Study on Zinc Oxide-Chromium Oxide Catalyst. II. Variation of Catalytic Activity for Methanol Decomposition with Addition of Chromia and Structural Dependence of Activity

Abstract

Abstract From the results on the rates of methanol decomposition by the catalysts of different zinc oxide-chromium oxide compositions the rate (ν) of evolution of carbon monoxide per unit surface area of catalyst has appeared to be represented by the following equation v=ae^αE·e^-E/kT where a and α are constants applicable throughout the two series of catalysts produced by different methods. The activation energy (E) of the methanol decomposition attains to a minimum value when the catalyst has a certain chromia content. It is directly related with the activation energy of electrical conductivity of the catalyst in hydrogen at high temperature but neither with the concentration of n-type conductivity centres nor with that of p-type conductivity centres.

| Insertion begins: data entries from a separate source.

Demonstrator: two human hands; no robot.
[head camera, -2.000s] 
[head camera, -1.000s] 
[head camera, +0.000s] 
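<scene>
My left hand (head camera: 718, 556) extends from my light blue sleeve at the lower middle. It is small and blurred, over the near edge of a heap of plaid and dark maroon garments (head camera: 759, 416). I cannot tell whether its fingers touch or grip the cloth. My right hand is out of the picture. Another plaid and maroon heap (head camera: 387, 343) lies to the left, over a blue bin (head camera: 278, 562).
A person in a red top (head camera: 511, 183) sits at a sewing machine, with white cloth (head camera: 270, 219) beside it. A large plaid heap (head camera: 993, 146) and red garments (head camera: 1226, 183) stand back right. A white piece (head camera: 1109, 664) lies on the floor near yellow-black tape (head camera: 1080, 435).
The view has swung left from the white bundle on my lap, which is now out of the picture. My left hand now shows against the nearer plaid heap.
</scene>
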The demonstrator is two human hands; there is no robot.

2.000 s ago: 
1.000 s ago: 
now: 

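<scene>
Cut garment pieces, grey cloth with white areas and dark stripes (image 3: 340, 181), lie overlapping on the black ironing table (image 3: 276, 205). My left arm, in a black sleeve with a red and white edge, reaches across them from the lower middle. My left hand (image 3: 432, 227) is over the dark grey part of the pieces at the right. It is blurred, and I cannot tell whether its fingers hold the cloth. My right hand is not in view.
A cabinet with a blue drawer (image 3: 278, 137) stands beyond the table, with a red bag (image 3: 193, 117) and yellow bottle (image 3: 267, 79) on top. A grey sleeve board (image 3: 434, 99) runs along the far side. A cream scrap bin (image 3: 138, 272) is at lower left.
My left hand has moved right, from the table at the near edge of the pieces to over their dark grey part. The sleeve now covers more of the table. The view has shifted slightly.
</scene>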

At such temperatures, the adsorption of hydrogen on the oxygen atoms in the surface was considered to participate in the electrical conductivity. Moreover, the results on determinations of the surface area and the excess oxygen content, together with the information about the structure obtained from diffraction patterns, reveal that there is a similarity in tendency between the increase of concentration of zinc chromite spinels in the catalyst surface and the decrease of activation energy of the decomposition. This relation can be explained from the view of E. Cremer on the compensation effect. The quantity of chromia added in excess of the proper amount for combination with zinc oxide causes both the surface area and the activation energy to increase towards those of chromia alone. The addition of chromia has therefore a considerable influence upon the activation energy of methanol decomposition, which is quite contrary to what G. Natta described on the methanol synthesis.